**About this exercise:**
Nothing but the records themselves, exactly as written and free of pictures, should appear in your response.

**Dataset:**
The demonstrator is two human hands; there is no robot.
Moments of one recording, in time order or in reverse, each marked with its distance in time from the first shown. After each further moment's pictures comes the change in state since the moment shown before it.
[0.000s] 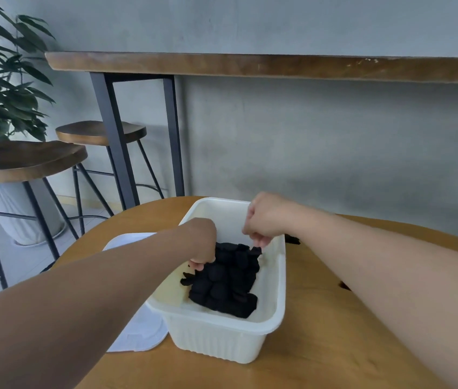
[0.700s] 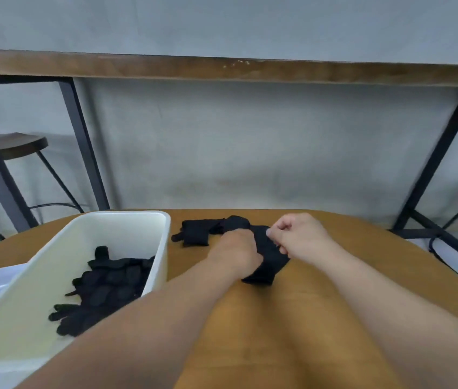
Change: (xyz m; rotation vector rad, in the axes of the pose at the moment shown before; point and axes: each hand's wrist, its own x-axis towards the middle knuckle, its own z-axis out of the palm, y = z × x) left_hand 0.011 0.246 0.035 -0.392 0.261 0.407; right_hand -0.084 0.237 -0.034 0.376 0.509 0.241
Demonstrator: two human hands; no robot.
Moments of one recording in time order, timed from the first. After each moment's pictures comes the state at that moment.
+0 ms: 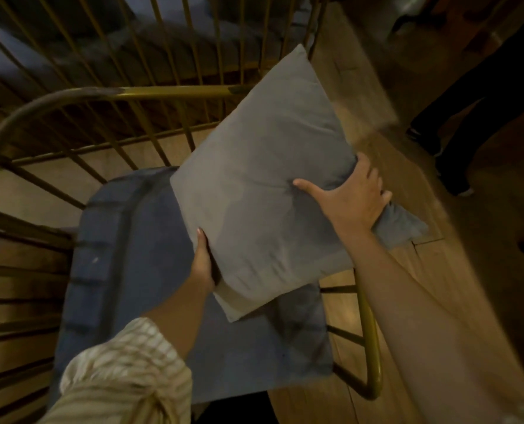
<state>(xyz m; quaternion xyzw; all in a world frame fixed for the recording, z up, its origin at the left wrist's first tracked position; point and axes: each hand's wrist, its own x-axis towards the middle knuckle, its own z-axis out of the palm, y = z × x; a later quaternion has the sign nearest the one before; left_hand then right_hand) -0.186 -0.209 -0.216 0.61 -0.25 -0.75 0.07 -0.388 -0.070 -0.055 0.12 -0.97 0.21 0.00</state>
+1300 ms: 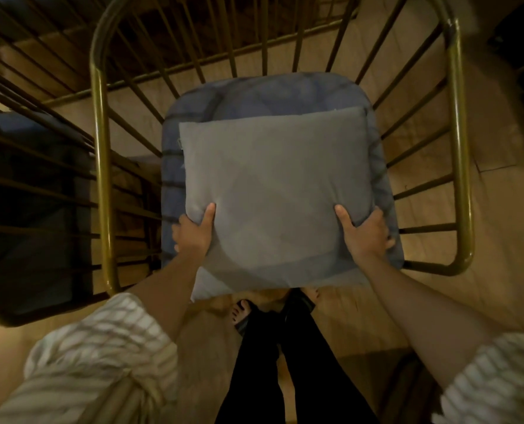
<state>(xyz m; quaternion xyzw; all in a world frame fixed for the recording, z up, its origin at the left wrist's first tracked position) 0.073 -0.239 -0.195 0.70 -0.57 -0.42 -0.03 -0.136 0.006 -0.190 -0.01 -0.95 0.24 -0.21</state>
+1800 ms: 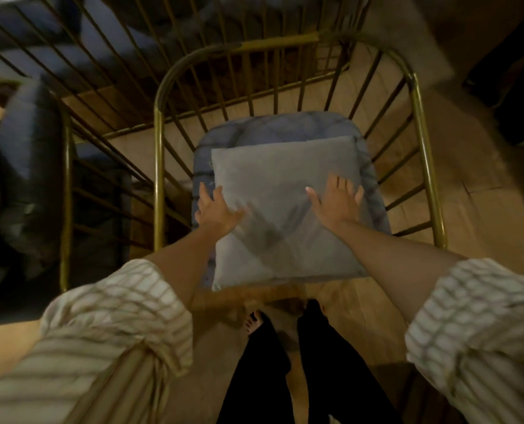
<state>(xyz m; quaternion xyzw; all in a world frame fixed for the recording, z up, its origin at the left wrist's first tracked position) 0.074 -0.241 -0.077 0.51 -0.80 -0.30 -0.13 -0.101 -0.062 -0.078 0.26 -0.95 0.09 -0.16</state>
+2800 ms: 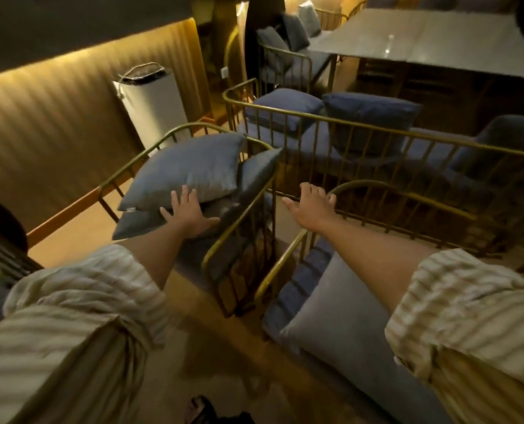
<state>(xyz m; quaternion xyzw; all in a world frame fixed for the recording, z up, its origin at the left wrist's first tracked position) 0.372 -0.286 0.154 0.72 -0.67 -0.17 0.04 0.087 -0.265 0.159 0.67 -0.71 0.12 -0.18</state>
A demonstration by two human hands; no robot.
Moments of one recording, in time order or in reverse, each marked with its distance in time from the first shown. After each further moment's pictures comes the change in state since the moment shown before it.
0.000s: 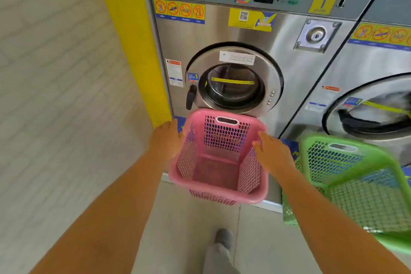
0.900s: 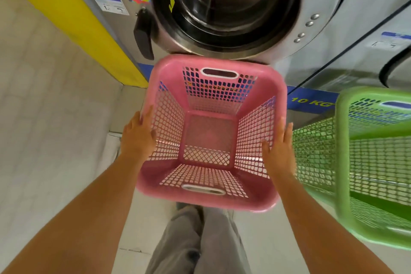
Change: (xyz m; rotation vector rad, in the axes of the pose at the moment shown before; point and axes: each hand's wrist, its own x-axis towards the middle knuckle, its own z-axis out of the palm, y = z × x) left_hand 0.149 -0.036 0.220 -0.054 -0.239 -0.148; right_hand 0.102 0.094 0.219 0.296 -0.132 0.460
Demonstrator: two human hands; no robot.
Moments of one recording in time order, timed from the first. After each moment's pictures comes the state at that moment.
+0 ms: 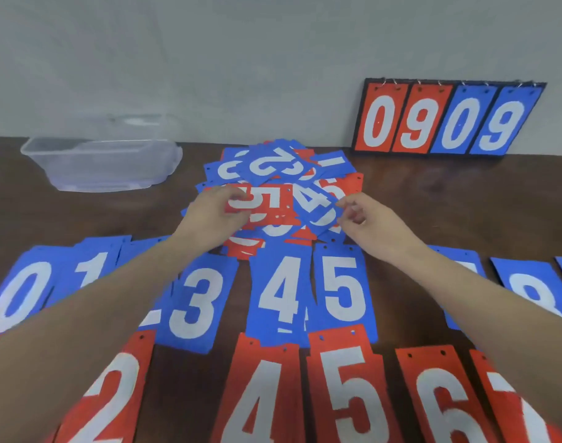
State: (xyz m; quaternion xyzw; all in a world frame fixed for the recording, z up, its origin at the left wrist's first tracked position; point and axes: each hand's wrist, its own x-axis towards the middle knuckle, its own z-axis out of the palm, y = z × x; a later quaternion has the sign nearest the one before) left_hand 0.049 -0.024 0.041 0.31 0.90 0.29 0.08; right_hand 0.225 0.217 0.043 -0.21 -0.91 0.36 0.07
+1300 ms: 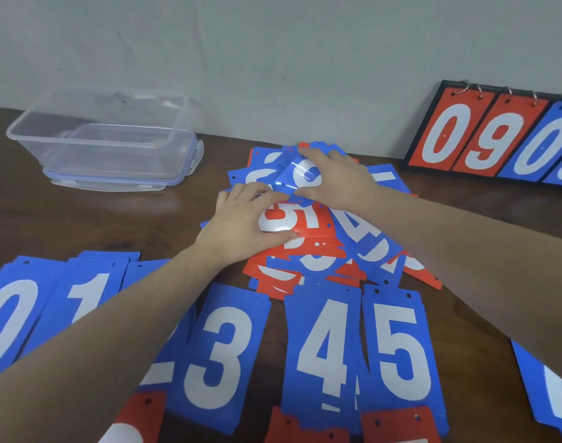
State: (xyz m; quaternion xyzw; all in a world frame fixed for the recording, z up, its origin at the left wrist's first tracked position) left_hand -0.018 -0.012 -0.012 0.42 0.87 0.24 -0.03; right_hand 0.021 0.205 0.039 -0.13 -0.99 0.08 -0.01
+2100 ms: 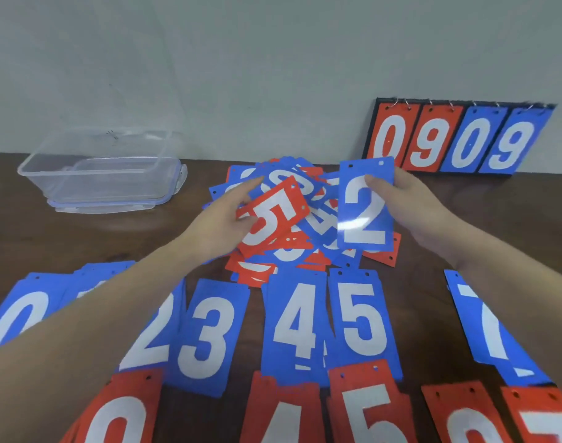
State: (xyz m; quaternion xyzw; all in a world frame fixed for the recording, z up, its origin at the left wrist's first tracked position) left_hand 0.022 -0.018 0.058 0.35 0.85 0.37 0.14; right_hand 0.184 0.244 0.091 -0.27 -0.79 0.54 0.14
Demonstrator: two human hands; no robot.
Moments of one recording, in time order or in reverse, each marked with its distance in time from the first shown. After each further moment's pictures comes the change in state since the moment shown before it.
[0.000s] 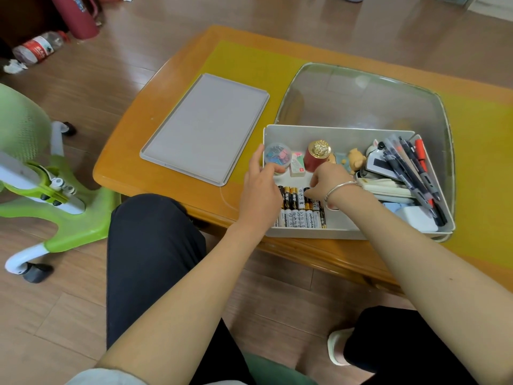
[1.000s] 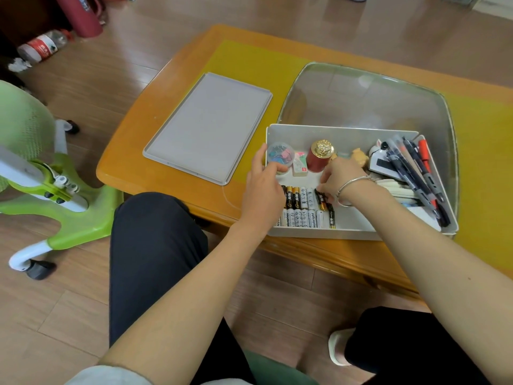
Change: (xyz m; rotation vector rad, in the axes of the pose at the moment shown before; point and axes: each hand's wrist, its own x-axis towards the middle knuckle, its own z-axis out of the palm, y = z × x) left_hand 0.000 0.001 -0.001 0.009 0.002 -0.002; right_hand -0.006 0.008 -0.018 0.001 -0.002 0.004
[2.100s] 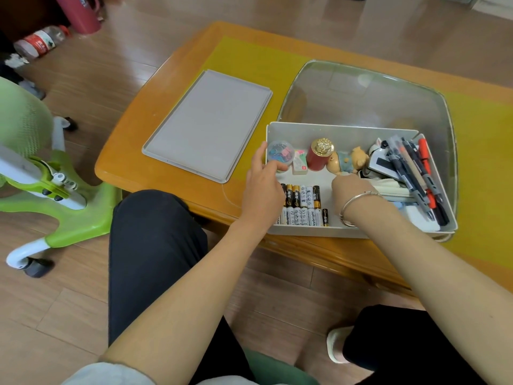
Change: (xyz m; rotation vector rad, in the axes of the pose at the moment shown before) left_hand 0.000 0.000 0.000 -0.045 -0.008 -0.013; right_hand -0.038 -0.001 0.007 -0.378 -0.087 0.045
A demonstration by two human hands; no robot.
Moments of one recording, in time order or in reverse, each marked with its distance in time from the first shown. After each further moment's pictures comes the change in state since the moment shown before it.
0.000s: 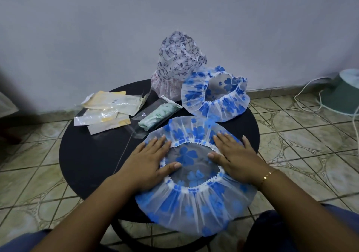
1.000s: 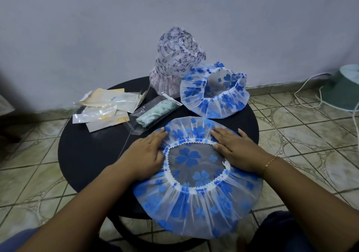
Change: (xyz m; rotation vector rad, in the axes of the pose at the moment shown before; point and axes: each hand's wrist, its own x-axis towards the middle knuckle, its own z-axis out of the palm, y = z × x) left_hand 0.015 -0.009 -0.002 -0.063 0.125 0.021; right_hand 0.015 0.017 -0.005 -0.015 -0.005 -0.083
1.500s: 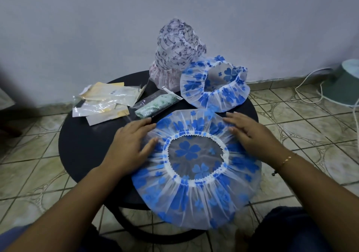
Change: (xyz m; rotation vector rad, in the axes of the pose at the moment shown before) left_hand -0.021 -0.015 -0.012 -0.042 0.333 0.006; right_hand -0.016 0.014 -0.011 0.332 0.431 -0.085
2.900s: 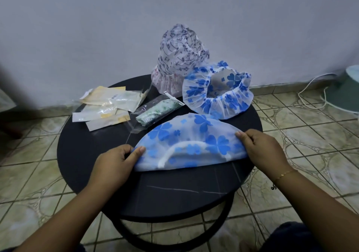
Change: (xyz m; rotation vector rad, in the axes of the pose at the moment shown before) left_hand -0.024 -0.003 -0.006 -0.231 0.024 -0.524; right_hand 0.000 0.009 0.013 -0.103 0.161 0.381
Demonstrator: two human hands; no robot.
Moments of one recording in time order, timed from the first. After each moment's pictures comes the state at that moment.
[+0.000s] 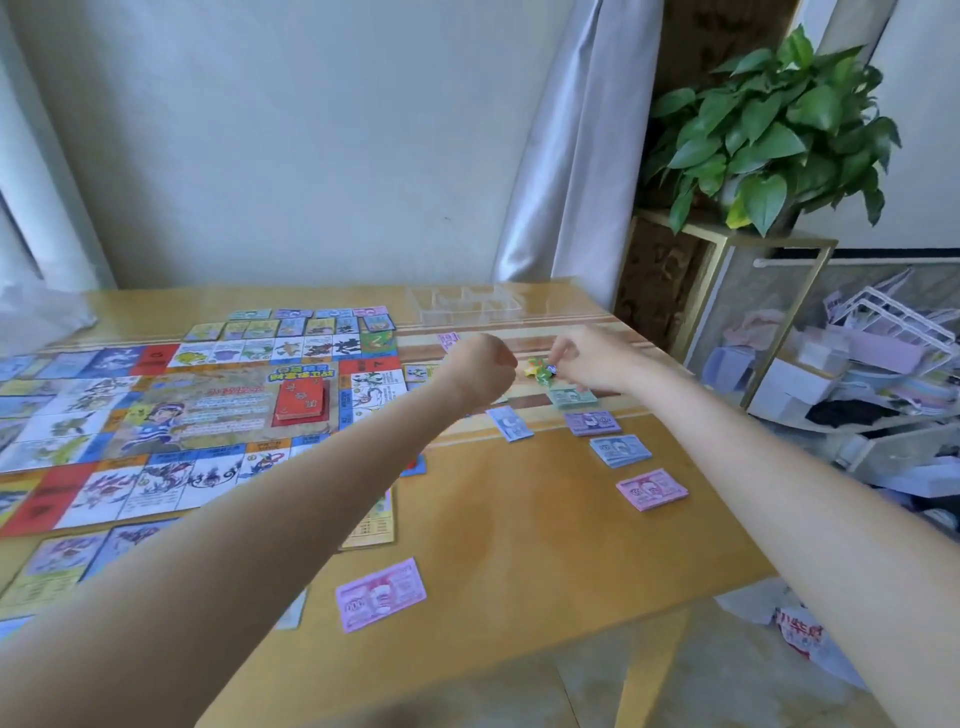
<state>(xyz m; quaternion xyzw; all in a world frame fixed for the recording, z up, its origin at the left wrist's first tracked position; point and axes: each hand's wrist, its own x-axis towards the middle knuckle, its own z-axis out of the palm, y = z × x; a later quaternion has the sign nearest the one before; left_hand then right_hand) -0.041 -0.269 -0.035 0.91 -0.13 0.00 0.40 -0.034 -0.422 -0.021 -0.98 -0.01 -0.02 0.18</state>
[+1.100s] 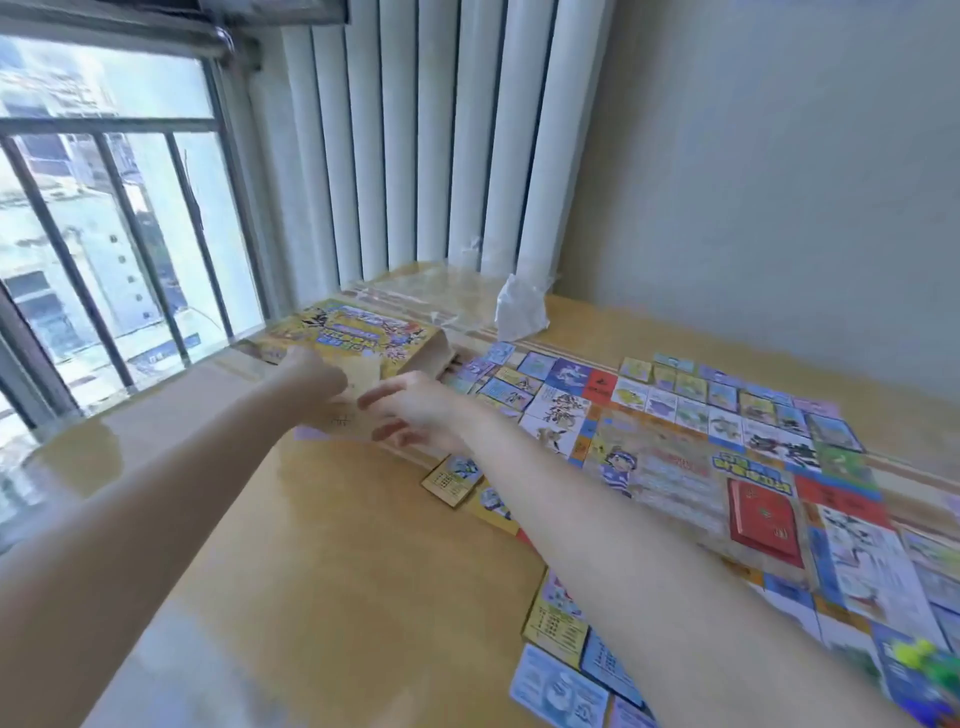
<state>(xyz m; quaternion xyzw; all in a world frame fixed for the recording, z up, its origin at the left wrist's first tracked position) -0.134 0.256 -0.053 0.79 0.51 0.08 0.34 -0.069 0.135 -0.059 -0.69 -0.34 0.44 0.46</state>
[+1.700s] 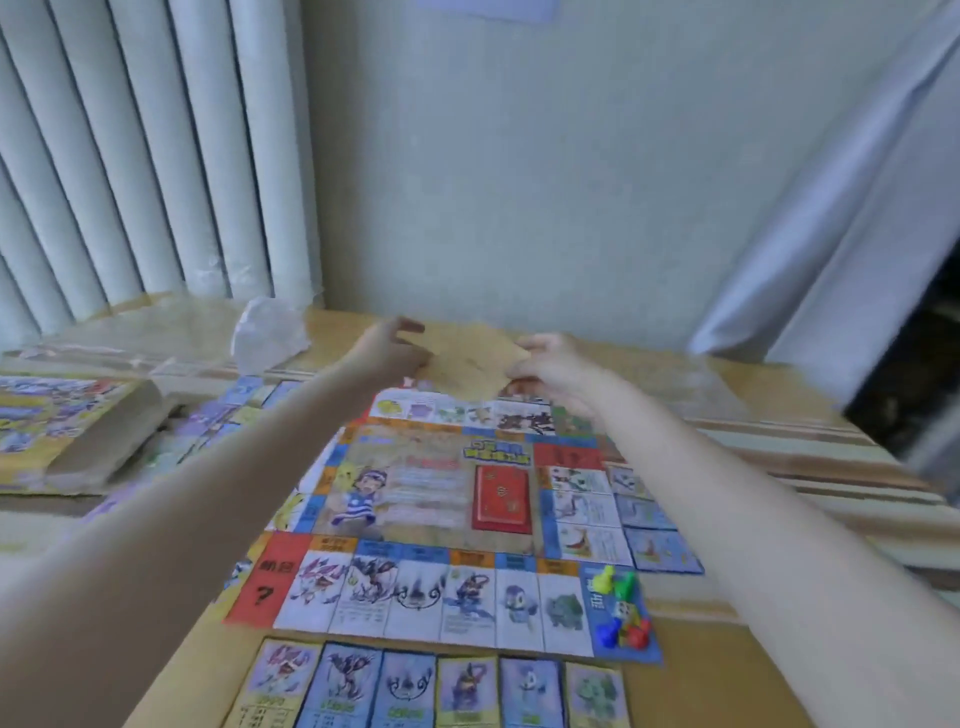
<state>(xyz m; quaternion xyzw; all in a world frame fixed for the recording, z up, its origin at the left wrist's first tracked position) 0.053 0.020 -0.009 0.82 0.12 0.08 0.56 0.111 -0.158 -0.009 -0.75 -0.07 0.15 0.64</state>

**Task output:**
The demonstrator is two human hands; there is no robot.
Moments of one recording, in time order or in reverse, each marked with its distance in time from the first shown. After each further moment's pictures comes the change in state since the moment shown before it.
[0.000s] 
[0.700s] 
Change: (xyz m; rotation vector rad, in the axes of the pose at the moment shown before; point and axes: each hand's wrist, its own x-axis towards the middle knuckle, its own z-axis out of the palm, y = z × x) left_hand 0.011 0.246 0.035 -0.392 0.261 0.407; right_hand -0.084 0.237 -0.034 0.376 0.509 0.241
Demonstrator: two human hands; no robot.
Moments of one recording in time order, timed from the first. After each moment's pictures comes the state at that moment.
+0 ms: 
<state>(xyz m; quaternion xyzw; all in a world frame fixed for the recording, z up, its origin at the left wrist's first tracked position; point and axes: each hand's wrist, its own x-axis towards the middle knuckle, its own z-axis out of the palm, y = z × x; a later quaternion has the sign nearest the one before; left_hand then right_hand) -0.186 -0.209 -0.216 0.61 -0.25 -0.75 0.07 -0.388 -0.070 -0.055 0.12 -0.97 0.21 0.00</state>
+1300 ms: 
<state>(xyz m; quaternion xyzw; all in a world frame fixed for the recording, z up, its origin at the left wrist's first tracked position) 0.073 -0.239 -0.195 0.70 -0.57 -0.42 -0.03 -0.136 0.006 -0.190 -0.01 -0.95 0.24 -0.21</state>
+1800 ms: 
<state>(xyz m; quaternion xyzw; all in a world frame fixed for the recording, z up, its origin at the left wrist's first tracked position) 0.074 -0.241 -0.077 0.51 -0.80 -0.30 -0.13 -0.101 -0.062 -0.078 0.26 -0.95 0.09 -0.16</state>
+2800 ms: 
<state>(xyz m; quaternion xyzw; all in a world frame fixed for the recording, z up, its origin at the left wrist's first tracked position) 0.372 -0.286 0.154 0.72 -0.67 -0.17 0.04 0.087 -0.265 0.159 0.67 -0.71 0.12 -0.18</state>
A demonstration by two human hands; no robot.
Moments of one recording, in time order or in reverse, each marked with its distance in time from the first shown. After each further moment's pictures comes the change in state since the moment shown before it.
0.000s: 
0.900s: 
Change: (xyz m; rotation vector rad, in the axes of the pose at the moment shown before; point and axes: each hand's wrist, its own x-axis towards the middle knuckle, its own z-axis out of the palm, y = z × x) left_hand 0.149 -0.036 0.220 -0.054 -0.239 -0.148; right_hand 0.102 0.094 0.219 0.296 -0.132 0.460
Demonstrator: two human hands; no robot.
Moments of one recording in time order, timed from the first. After each moment's pictures comes the state at that moment.
+0 ms: 
State: (xyz m; quaternion xyzw; all in a world frame fixed for the recording, z up, its origin at the left wrist's first tracked position; point and axes: each hand's wrist, its own x-axis towards the middle knuckle, its own z-axis out of the palm, y = z × x; a later quaternion has the sign nearest the one before) left_hand 0.049 -0.024 0.041 0.31 0.90 0.29 0.08; right_hand 0.225 0.217 0.043 -0.21 -0.91 0.36 0.07
+1300 ms: 
State: (xyz m; quaternion xyzw; all in a world frame fixed for the recording, z up, its origin at the left wrist's first tracked position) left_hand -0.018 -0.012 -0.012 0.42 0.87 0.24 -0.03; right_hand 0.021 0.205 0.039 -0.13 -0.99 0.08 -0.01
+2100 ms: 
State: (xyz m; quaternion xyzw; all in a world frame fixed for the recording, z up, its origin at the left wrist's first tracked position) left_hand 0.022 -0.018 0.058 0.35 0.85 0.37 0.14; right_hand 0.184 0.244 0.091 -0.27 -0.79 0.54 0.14
Demonstrator: two human hands; no robot.
Moments of one recording, in time order or in reverse, each marked with its distance in time from the first shown. After each further moment's pictures comes the change in state since the moment shown before it.
[0.000s] 
[1.000s] 
Change: (xyz m; rotation vector rad, in the axes of the pose at the moment shown before; point and axes: each hand's wrist, its own x-axis towards the middle knuckle, its own z-axis out of the palm, y = z × x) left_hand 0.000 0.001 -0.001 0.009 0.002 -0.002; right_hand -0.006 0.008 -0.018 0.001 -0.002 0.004
[2.100s] 
Change: (xyz m; rotation vector rad, in the axes of the pose at the moment shown before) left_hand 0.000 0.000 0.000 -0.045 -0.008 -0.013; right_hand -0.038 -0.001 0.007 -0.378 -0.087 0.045
A demonstration by two human hands; no robot.
Moments of one recording, in time order or in reverse, each marked with its distance in time from the first shown. After each further moment's pictures comes the change in state since the moment shown before it.
0.000s: 
1.000s: 
Change: (xyz m; rotation vector rad, in the axes of the pose at the moment shown before; point and axes: each hand's wrist, its own x-axis towards the middle knuckle, its own z-axis out of the palm, y = z × x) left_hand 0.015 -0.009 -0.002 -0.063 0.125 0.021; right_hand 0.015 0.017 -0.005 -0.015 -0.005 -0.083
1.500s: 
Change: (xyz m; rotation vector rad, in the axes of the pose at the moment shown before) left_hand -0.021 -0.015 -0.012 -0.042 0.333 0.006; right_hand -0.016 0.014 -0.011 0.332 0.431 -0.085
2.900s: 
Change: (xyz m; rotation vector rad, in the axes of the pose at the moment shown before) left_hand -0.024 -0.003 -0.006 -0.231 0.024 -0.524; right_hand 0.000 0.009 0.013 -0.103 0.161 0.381
Demonstrator: two human hands; no robot.
Moments of one recording in time order, timed from the first. After each moment's pictures comes the state at that moment.
[+0.000s] 
<state>(xyz m; quaternion xyzw; all in a world frame fixed for the recording, z up, its origin at the left wrist's first tracked position; point and axes: each hand's wrist, its own x-axis towards the middle knuckle, its own z-axis out of the palm, y = z × x; a later quaternion has the sign nearest the one before; left_hand then right_hand) -0.041 -0.269 -0.035 0.91 -0.13 0.00 0.40 -0.034 -0.422 -0.021 -0.98 -0.01 -0.02 0.18</state>
[+1.100s] 
<state>(xyz m; quaternion xyzw; all in a world frame fixed for the recording, z up, its origin at the left wrist's first tracked position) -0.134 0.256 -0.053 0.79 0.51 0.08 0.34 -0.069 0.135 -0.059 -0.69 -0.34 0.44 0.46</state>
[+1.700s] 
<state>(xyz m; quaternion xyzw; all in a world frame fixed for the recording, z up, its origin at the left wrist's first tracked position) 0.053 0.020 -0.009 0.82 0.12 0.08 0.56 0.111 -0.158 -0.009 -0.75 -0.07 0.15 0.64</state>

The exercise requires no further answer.